● **Task instructions**
Only a number is expected here: the count of lines in the data that contain "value".

● **Task material**
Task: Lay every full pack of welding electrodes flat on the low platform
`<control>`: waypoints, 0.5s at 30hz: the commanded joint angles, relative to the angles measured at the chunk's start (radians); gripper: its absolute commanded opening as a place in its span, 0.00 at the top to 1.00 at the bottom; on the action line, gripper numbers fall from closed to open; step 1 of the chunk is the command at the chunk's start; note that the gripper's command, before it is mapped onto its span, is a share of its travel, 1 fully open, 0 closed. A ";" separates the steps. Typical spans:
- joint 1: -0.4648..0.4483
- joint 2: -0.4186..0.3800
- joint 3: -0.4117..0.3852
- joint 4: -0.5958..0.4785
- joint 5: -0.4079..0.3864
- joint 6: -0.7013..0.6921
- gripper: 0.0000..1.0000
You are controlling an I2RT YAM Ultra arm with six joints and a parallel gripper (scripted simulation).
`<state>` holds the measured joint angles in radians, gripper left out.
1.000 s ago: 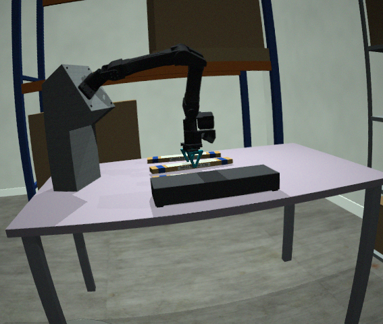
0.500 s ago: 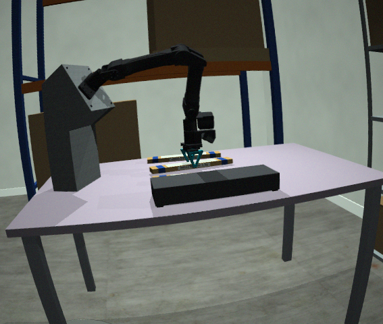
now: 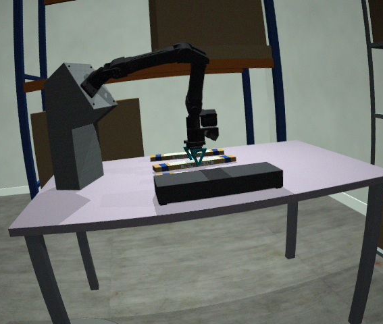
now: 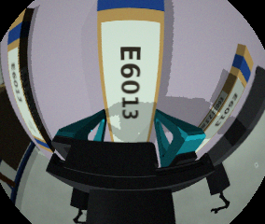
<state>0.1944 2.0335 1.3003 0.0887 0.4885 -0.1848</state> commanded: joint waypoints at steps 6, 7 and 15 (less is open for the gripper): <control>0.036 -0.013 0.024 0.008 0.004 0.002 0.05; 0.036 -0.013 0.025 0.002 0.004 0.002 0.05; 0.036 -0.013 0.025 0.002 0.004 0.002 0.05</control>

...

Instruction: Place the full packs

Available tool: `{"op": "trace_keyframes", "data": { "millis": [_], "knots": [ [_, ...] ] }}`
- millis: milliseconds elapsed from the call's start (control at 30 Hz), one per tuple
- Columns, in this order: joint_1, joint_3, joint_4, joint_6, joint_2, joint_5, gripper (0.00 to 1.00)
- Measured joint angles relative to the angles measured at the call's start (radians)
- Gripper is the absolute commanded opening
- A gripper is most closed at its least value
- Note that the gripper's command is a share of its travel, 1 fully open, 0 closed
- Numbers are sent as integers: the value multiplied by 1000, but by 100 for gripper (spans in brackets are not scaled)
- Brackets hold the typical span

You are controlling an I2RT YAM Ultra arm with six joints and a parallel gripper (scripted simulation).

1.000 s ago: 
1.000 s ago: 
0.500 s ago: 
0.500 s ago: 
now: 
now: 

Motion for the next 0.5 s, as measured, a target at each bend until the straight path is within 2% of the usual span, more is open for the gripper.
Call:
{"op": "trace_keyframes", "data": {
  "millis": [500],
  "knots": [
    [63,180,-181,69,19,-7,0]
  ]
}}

● **Solution for this problem**
2